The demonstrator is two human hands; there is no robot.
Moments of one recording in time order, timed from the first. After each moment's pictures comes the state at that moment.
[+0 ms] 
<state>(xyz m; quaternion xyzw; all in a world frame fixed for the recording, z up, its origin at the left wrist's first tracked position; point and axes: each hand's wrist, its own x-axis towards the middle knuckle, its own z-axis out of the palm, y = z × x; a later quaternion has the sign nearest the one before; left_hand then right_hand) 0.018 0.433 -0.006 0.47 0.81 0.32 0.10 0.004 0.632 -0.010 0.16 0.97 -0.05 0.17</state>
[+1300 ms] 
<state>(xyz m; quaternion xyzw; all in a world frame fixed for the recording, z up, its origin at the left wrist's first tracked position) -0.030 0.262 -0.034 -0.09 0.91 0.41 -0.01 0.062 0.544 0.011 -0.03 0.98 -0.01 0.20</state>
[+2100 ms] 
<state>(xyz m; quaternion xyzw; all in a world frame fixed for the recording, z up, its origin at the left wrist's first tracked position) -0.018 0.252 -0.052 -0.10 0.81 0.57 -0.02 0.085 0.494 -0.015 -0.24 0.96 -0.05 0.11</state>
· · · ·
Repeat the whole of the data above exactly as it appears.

The demonstrator is two human hands; there is no robot.
Moments of one recording in time order, timed from the first. After each moment's pictures comes the state at that moment.
[+0 ms] 
<state>(xyz m; quaternion xyzw; all in a world frame fixed for the recording, z up, its origin at the left wrist's first tracked position; point and axes: each hand's wrist, its own x-axis towards the middle knuckle, its own z-axis out of the palm, y = z × x; a later quaternion has the sign nearest the one before; left_hand then right_hand) 0.018 0.433 -0.006 0.47 0.81 0.32 0.10 0.004 0.632 -0.010 0.16 0.97 -0.05 0.17</state>
[+1300 ms] 
<state>(xyz m; quaternion xyzw; all in a world frame fixed for the recording, z up, its origin at the left wrist's first tracked position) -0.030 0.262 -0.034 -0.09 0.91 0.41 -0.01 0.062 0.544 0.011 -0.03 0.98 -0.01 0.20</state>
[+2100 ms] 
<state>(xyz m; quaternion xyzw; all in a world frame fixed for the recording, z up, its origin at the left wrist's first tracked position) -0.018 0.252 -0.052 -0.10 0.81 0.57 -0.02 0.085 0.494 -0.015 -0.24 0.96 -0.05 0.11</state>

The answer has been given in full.